Anonymous Intelligence Signal

Security Flaw: IPv6 SSRF Bypass in Notification Webhook Validation Exposes Internal Networks

human The Lab unverified 2026-04-15 04:22:34 Source: GitHub Issues

A critical security vulnerability in a notification handler's webhook URL validation allows attackers to bypass internal network protections using IPv6 addresses. The flaw, marked as high severity, resides in the `notifications:save-webhook` IPC handler within the codebase. The validation logic incorrectly compares the hostname `'::1'` against the value `'[::1]'` returned by Node.js's `URL` constructor, failing to block IPv6 loopback addresses. This oversight creates a direct server-side request forgery (SSRF) bypass, enabling malicious webhooks to target the application's own internal services.

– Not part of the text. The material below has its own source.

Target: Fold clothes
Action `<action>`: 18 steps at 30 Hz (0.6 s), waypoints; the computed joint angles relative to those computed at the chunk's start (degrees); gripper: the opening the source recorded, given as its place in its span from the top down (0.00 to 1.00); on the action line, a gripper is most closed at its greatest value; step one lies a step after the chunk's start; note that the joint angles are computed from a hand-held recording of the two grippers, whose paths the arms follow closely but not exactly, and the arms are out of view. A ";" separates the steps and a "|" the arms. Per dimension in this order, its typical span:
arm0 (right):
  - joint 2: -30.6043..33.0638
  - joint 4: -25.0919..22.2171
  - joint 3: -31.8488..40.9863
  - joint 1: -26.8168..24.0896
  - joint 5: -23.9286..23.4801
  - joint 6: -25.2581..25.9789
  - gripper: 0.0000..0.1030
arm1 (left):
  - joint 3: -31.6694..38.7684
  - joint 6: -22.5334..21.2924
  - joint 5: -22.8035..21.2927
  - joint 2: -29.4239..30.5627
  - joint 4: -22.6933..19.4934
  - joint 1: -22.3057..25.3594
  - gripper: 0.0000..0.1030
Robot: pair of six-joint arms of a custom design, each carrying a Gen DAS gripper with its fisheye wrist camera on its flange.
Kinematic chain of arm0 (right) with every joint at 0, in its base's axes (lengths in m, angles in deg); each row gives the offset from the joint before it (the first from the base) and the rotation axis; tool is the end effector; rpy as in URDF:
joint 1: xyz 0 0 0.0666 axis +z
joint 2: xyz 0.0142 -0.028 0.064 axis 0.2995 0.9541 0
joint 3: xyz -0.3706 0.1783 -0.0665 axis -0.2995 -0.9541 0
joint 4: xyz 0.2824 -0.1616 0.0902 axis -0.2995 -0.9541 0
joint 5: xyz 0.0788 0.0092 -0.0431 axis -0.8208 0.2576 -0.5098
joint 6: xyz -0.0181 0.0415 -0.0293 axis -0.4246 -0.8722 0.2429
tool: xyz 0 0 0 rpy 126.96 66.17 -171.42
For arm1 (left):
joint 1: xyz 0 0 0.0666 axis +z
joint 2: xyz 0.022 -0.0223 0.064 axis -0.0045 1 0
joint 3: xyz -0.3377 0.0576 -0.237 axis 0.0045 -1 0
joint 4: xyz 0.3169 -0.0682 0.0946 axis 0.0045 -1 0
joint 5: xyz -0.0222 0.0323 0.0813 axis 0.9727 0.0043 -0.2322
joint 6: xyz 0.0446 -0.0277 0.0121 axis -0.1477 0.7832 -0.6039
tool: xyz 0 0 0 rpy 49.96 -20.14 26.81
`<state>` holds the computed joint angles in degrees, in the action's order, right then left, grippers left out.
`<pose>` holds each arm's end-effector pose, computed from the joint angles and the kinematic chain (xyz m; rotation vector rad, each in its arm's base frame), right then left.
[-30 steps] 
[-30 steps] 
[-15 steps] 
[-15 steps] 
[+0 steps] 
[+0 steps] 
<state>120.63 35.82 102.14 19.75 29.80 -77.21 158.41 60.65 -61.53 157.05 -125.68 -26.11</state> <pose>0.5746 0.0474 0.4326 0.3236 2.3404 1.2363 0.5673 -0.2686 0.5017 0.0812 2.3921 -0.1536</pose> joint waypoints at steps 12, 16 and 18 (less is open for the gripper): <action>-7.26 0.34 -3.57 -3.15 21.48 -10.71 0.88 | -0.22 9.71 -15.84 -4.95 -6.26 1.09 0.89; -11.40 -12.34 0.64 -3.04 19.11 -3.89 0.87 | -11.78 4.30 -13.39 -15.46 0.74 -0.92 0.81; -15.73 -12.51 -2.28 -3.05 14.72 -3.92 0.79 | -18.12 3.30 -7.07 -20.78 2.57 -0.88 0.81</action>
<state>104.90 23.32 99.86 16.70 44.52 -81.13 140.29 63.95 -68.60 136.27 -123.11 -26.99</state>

The vulnerability is a duplicate of a previously identified issue in the `NotificationManager.isWebhookUrlSafe()` method, indicating a systemic pattern failure. The validation's private IP regex is also fundamentally incomplete, checking only legacy IPv4 ranges (like `10.`, `192.168.`). It entirely fails to block IPv6 unique-local addresses (`fd00::`, `fc00::`) and link-local addresses (`fe80::`), leaving a wide-open channel for internal network probing and potential lateral movement within a compromised environment.

This flaw exposes any application relying on this handler to SSRF attacks, where an attacker could force the server to make requests to internal, non-routable systems. The risk is amplified in cloud or containerized deployments where metadata services and internal APIs are accessible. The duplicate nature of the bug signals a lack of comprehensive security review for network boundary checks across the codebase, requiring immediate patching and a broader audit of all URL validation logic.